Consumers dictate business ethics

business ethics

Yesterday Oxfam released its ‘naughty and nice’ list, highlighting the Australian retailers that have released their factory locations and those that haven’t. Releasing the location of their factories is an excellent step towards ensuring that all workers are well compensated and that the surrounding environment isn’t damaged by the business.

“Without knowing where our clothes are coming from, we cannot be sure even basic human rights are being respected,” said Oxfam Australia chief executive Helen Szoke.

Ethical and sustainable practices are becoming an important bottom line with consumers, who are increasingly aware of their impact on the planet, animals and each other. Earlier this year, Woolworths and Coles both found themselves facing consumer boycotts when it became apparent that they weren’t paying Australian dairy farmers enough for their products. Movements like this, galvanised by social media and the closeness of strangers, have become more apparent in the past few decades. Nestle was the target of customer vitriol when a Greenpeace ad aired, revealing the detrimental impact of chocolate manufacture on rainforests and their orang-utan inhabitants.
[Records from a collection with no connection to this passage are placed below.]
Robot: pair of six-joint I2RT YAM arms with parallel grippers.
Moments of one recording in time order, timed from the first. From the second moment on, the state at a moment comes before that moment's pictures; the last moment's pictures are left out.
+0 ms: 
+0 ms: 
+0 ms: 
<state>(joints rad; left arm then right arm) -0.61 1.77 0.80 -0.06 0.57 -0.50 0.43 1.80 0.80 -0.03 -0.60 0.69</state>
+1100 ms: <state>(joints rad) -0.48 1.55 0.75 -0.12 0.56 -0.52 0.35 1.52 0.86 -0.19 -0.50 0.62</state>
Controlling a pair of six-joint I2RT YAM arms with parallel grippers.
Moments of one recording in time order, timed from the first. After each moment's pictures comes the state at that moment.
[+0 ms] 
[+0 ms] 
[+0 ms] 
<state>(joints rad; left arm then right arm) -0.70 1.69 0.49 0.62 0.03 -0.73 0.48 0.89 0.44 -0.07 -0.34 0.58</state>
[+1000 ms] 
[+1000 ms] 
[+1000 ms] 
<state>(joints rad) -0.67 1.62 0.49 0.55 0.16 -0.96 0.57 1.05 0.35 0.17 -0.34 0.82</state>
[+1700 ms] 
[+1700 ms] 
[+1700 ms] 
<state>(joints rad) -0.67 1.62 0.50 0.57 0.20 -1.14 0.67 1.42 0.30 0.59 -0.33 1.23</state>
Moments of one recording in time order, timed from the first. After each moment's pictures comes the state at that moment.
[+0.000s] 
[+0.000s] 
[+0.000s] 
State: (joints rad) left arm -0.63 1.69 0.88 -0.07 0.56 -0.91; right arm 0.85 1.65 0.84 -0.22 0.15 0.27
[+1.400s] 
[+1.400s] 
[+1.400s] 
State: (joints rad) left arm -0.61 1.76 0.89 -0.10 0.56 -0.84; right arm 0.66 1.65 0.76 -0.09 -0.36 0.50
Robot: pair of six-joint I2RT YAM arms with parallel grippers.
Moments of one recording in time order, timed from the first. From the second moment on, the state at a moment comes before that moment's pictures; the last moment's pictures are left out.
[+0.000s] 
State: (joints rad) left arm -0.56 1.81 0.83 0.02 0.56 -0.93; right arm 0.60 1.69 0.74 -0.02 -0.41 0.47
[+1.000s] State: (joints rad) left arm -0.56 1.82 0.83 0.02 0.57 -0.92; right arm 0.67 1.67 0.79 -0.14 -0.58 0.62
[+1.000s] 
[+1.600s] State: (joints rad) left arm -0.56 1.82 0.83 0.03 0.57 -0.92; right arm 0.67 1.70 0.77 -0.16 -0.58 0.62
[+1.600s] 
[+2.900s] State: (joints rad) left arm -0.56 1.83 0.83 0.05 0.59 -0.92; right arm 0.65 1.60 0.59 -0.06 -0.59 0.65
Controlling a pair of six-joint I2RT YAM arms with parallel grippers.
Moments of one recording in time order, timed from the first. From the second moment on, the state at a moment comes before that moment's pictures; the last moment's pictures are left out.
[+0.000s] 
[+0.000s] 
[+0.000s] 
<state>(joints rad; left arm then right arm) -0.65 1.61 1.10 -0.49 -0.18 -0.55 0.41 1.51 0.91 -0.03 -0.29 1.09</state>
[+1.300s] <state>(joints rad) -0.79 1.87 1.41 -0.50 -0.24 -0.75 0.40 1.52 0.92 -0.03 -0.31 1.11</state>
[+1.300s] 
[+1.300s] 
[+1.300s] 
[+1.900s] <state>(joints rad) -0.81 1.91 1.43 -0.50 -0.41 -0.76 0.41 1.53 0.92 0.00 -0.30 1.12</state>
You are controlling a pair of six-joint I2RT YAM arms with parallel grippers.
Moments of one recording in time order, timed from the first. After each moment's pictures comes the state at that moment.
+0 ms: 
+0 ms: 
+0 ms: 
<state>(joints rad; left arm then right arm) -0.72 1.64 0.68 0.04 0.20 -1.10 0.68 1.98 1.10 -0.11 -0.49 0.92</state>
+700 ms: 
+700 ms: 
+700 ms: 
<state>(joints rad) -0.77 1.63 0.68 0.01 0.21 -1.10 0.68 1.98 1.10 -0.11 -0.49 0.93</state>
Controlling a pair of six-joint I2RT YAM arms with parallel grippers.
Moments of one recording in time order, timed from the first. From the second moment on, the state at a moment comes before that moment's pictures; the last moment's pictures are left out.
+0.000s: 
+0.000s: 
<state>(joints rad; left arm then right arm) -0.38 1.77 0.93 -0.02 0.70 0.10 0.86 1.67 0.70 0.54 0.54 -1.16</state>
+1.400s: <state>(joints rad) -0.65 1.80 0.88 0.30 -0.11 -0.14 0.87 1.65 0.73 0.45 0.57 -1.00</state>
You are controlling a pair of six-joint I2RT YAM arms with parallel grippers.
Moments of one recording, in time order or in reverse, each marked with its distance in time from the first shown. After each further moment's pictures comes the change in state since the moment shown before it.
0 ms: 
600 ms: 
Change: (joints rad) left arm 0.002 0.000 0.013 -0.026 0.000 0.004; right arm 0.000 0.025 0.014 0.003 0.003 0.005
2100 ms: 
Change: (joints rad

Another famous example of ethical consumerism is the global boycott of Nike in the 1990s. After Nike denied any responsibility for the sweatshops in which their products were made, consumers were able to bring them to account by exercising choice. Although still plagued with ethical controversy, Nike has come a long way in the past 20 years.

Cases like these illustrate the significance of an ethical bottom line in today’s marketplace. Apps like Good on You ensure that consumers know where brands stand on ethical issues surrounding labour, environment and animals. They’re not alone.

Consumers now have more choice than ever, and they’re using their buying power to ensure ethical business practice. Businesses that don’t engage with ethical practices will find themselves losing customers and capital quickly. In this day and age, ethical conduct is essential for a sustainable business plan.